Based on EPA Administrator Scott Pruitt’s public statements, clean-air advocates fear that federal fuel-economy standards for automobiles are likely to be lowered.




emissions standards

The Trump administration signaled Monday that it would lower vehicle fuel economy standards, a move that would undermine one of former President Barack Obama’s major efforts to combat climate change by reducing greenhouse gas emissions.

The Environmental Protection Agency (EPA) said it would re-examine the Obama administration’s Corporate Average Fuel Economy (CAFE) standard of achieving an average 54.5 miles per gallon for cars and light duty vehicles by 2025. That target was reached in a compromise between the Obama administration and the auto industry. Trump’s EPA isn’t calling for a specific new CAFE average, but based on EPA Administrator Scott Pruitt’s public statements, the standards are likely to be lowered.

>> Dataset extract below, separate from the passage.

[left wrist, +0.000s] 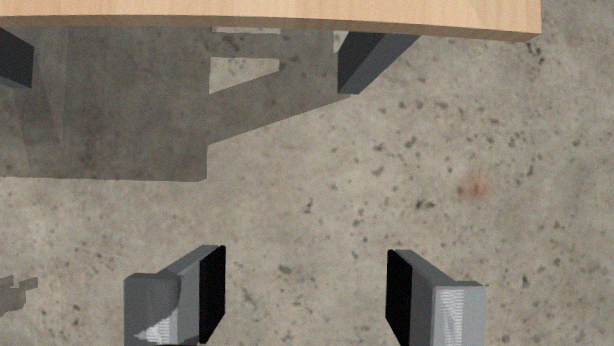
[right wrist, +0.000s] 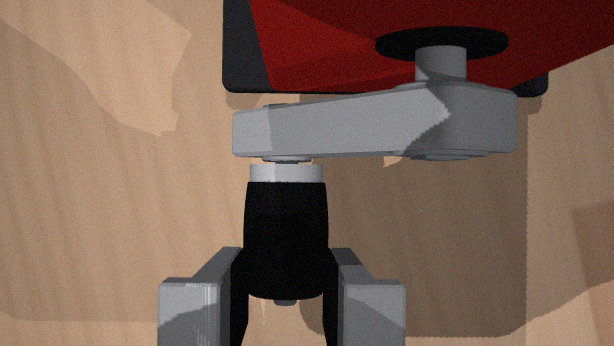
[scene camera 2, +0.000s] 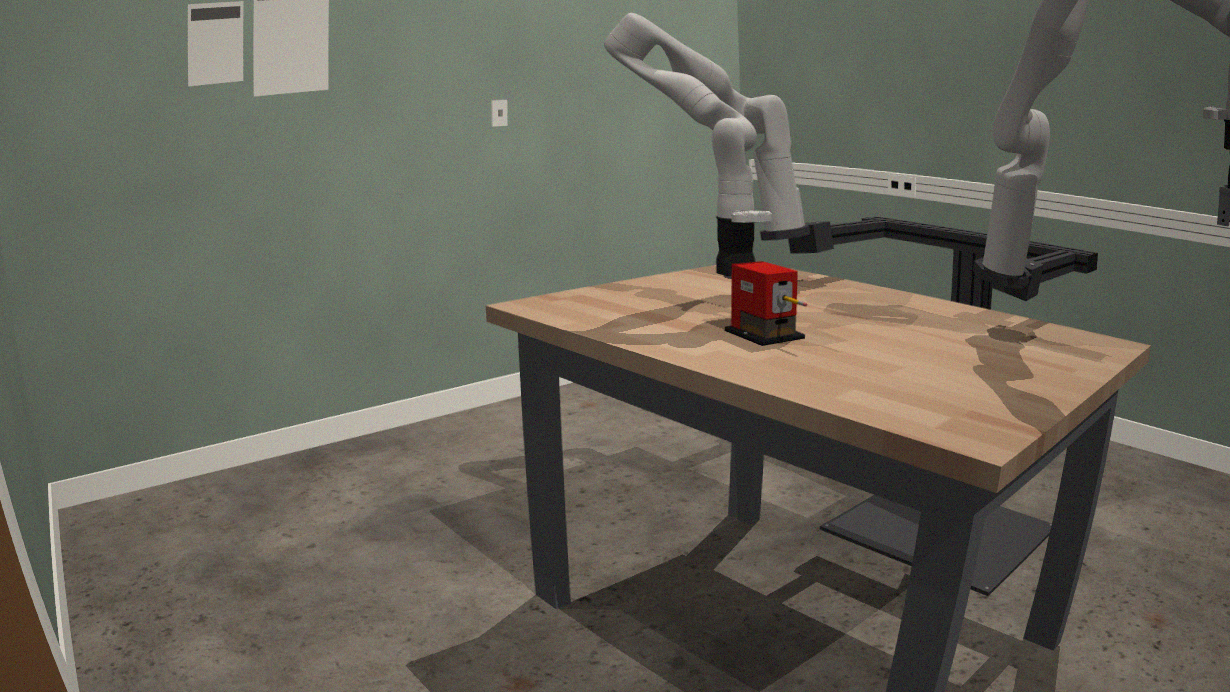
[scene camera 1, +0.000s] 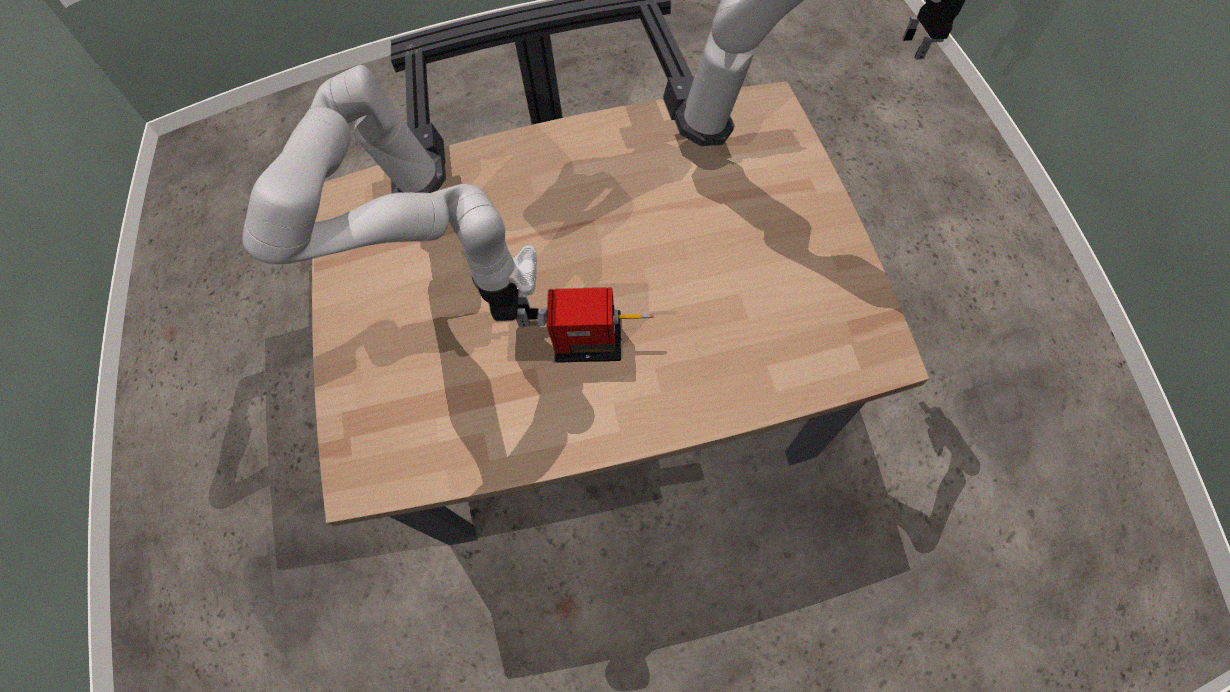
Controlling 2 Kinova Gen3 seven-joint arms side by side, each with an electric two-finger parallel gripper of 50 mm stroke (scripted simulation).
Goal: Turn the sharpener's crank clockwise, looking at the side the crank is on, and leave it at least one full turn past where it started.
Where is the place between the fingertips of my right gripper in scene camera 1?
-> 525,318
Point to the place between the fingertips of my left gripper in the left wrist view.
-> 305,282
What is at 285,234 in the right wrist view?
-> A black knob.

In 2009, via a special provision in the Clean Air Act, California was granted a waiver to enact tougher controls on greenhouse gas emissions. The EPA could be setting up a new battle between California and the federal government if the agency tries to revoke that waiver.

California’s Air Resources Board (CARB) developed an Advanced Clean Cars program, including mandates to reduce greenhouse gases and smog-forming contaminants from vehicles. Cutting vehicle emissions is a key part of California’s goal of slashing carbon emissions 40 percent below 1990 levels by 2030. Thirteen states and the District of Columbia also follow California’s more stringent rules.

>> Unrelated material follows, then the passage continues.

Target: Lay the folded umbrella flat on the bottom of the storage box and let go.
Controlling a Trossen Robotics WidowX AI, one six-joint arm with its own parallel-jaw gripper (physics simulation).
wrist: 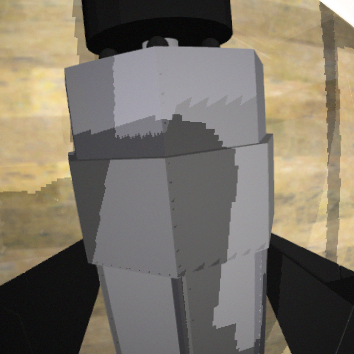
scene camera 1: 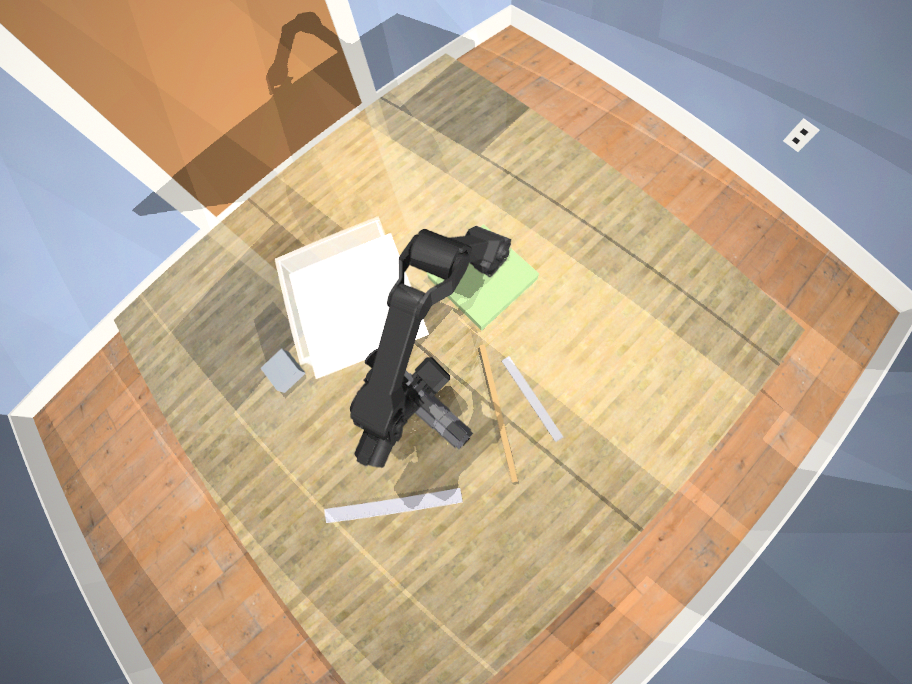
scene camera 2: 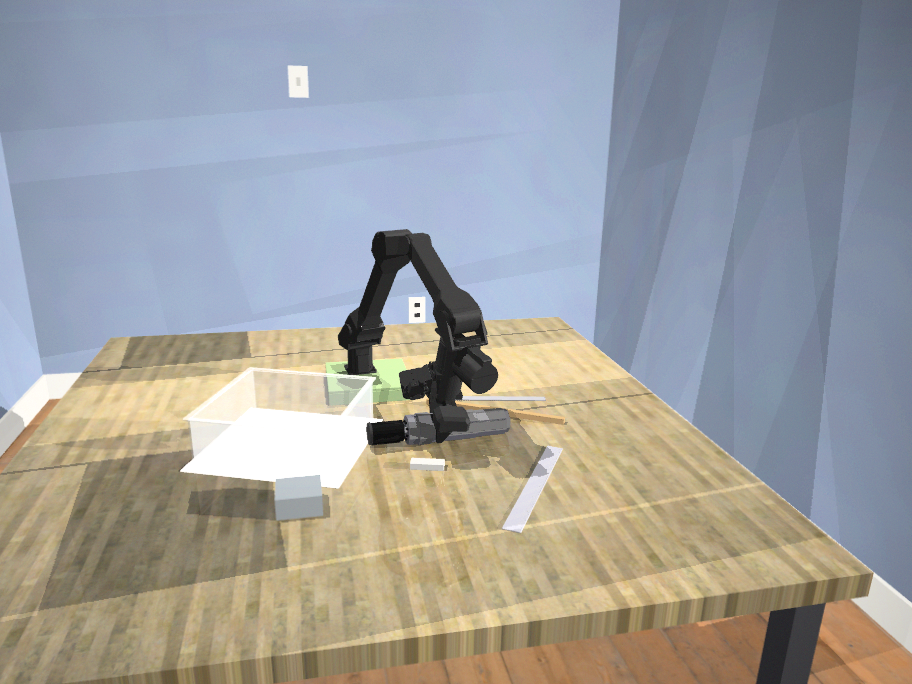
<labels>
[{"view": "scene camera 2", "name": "gripper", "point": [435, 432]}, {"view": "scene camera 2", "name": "folded umbrella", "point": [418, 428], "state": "gripped by the gripper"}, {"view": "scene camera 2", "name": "white storage box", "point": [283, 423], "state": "on the table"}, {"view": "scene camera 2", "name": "flat pale strip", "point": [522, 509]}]
</labels>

Pruitt had been a zealous defender of states’ rights when he was Oklahoma’s attorney general, but he may not be that staunch a supporter of those rights in California’s actions to reduce greenhouse gas emissions. Although EPA’s Monday decision did not mention California’s waiver, Pruitt’s public statements suggest that the EPA will make it harder for California to justify its own standards. On Monday Pruitt said, “Cooperative federalism doesn’t mean that one state can dictate standards for the rest of the country.” He also said he looks forward to “partnering with all states, including California, as we work to finalize that standard.”

“Historically the EPA has said that California has compelling reasons, meaning it [has] worse air quality, for enacting stricter rules,” said Sean Hecht, co-executive director of the Emmett Institute on Climate Change and the Environment at the University of California, Los Angeles Law School. “The federal government could put a higher burden on California to prove it deserves a waiver, or it could simply say, as the Bush administration did, that California doesn’t deserve a waiver.”

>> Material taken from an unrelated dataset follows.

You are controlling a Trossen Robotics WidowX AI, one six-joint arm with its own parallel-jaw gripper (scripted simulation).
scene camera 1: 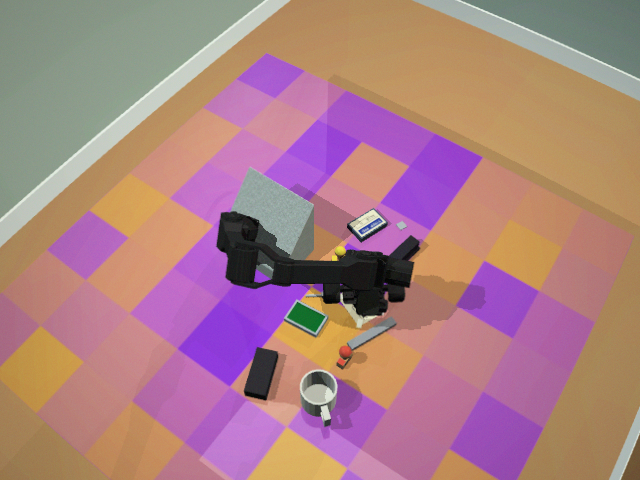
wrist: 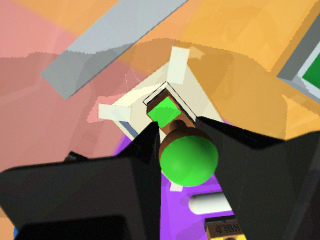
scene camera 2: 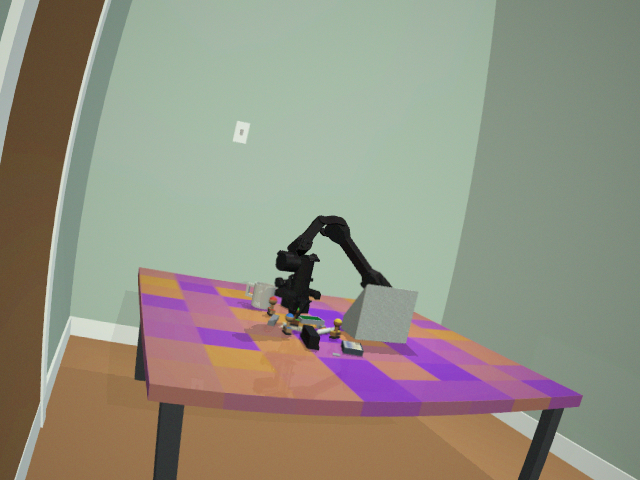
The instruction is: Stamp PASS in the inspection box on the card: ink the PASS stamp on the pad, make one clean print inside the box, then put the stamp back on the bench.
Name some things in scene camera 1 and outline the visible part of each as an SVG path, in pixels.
My gripper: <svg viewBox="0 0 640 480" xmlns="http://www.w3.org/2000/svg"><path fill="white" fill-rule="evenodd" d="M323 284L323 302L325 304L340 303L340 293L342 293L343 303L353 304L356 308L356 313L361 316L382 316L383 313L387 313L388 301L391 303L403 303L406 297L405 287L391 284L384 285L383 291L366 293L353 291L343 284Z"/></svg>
A white mug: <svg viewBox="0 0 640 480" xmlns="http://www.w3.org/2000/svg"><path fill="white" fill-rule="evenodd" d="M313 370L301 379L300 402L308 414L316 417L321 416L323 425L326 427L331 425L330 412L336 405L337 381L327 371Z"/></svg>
A blue-labelled box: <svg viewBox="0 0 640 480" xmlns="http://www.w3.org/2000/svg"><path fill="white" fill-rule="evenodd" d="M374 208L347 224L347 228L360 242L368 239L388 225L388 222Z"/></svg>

Governor Jerry Brown slammed the EPA’s decision as a “cynical and meretricious abuse of power.” California Attorney General Xavier Becerra has said he will sue the EPA over any attempt to weaken vehicle fuel efficiency standards.

Clean energy advocates say relaxing vehicle efficiency rules could put the U.S. at a competitive disadvantage worldwide. Developing more electric and hybrid vehicles is critical for companies to reach the corporate average fuel economy standard set during the Obama administration. Two automakers, Ford and Honda, have signaled that they’re not on board with attempts to weaken standards. Volvo, for its part, has pledged to offer multiple electric vehicles in the 2020 model year. China is already claiming leadership in electric and hybrid vehicles.

“Possibly a transition to alternative fuel vehicles will happen without regulation, and there’s already a movement in that direction,” Hecht said. “But the most effective way to make change happen faster, whether it’s by adding airbags or even seatbelts, is through regulation.”